Annotating mobile code with proofs that can be checked by a code consumer is a well explored area. Proof-carrying code (PCC) [17, 16] addresses this problem by relieving the code consumer of the burden to verify the code. Instead, the code producer computes a verification condition based on a public safety policy and proves it to be true for the program. This proof is shipped to the code consumer along with the code. Upon receipt, the code consumer recomputes the verification condition and can then check whether the attached proof indeed establishes the verification condition as claimed by the code producer. Just like using SSA as a transport format, shipping additional proof information along with the code requires the abandonment of the original Java bytecode format.
The split verifier approach [22] is very similar to PCC. It annotates the JVML with the fixed-point of the data-flow analysis otherwise performed by the JVM during class loading. For annotated class files the verification is reduced to confirming that the annotation is indeed a valid fixed-point, which can be completed in near-linear time. This idea has been used in our approach for the verification of the computed dominator tree. Otherwise, the split verifier just like PCC requires additional annotations to be shipped with the code.
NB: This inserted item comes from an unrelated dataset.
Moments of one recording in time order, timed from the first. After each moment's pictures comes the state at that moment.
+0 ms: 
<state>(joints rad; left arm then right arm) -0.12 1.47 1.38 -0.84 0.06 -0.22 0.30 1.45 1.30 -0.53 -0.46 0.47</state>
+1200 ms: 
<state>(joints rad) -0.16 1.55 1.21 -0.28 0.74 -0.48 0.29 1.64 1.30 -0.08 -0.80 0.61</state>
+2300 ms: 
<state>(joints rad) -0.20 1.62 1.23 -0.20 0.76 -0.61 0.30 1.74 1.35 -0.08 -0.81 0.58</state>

Conclusions and Future Work
We have presented a novel approach to transport SSA information in Java bytecode through structural annotation: Instead of introducing new bytecode instructions or adding explicit annotations, the bytecode is rearranged and transformed to allow the code consumer to infer SSA form without actually having to calculated dominator tree and iterated dominance frontiers. The code consumer has to merely run some simple tests to ensure that the encoded information is valid.
The code consumer can not only avoid having to perform these analyses, but can also use a more efficient type-checking method operating directly on the SSA representation. Instead of the worst-case quadratic data-flow analysis, verification runs in linear time and a single sweep over the program.
The presented research is work in progress. While we have implemented a prototype encoder and decoder system, the decoder is not fully integrated with a virtual machine and thus we are not reporting any performance numbers at this point. From previous work [9] we know that SSA-based verification is on average approximately 15% faster than traditional data-flow analysis based verification. Disregarding the time it takes to calculate the dominator tree and iterated dominance frontiers for φ-instruction placement, the speedup is 45%. We expect to achieve a similar reduction in verification time, with the added benefit that SSA form is immediately available to the JIT compiler without any additional computation.
As far as future work is concerned, we are currently working on a thorough evaluation of the impact of our approach on legacy VMs. While the code executes on legacy VMs, a certain slowdown can be expected. The most noticeable impact of the transformation is an increase in code size. While this has a significant negative impact on interpretation, we expect it to have only a limited impact on JIT-compiled code. A second side-effect of the proposed structural annotation is a significant increase in number of local variables used per method. In contrast to the code size increase, this seems to affect code generation, in particular when the dynamic compiler uses a simplistic register allocator.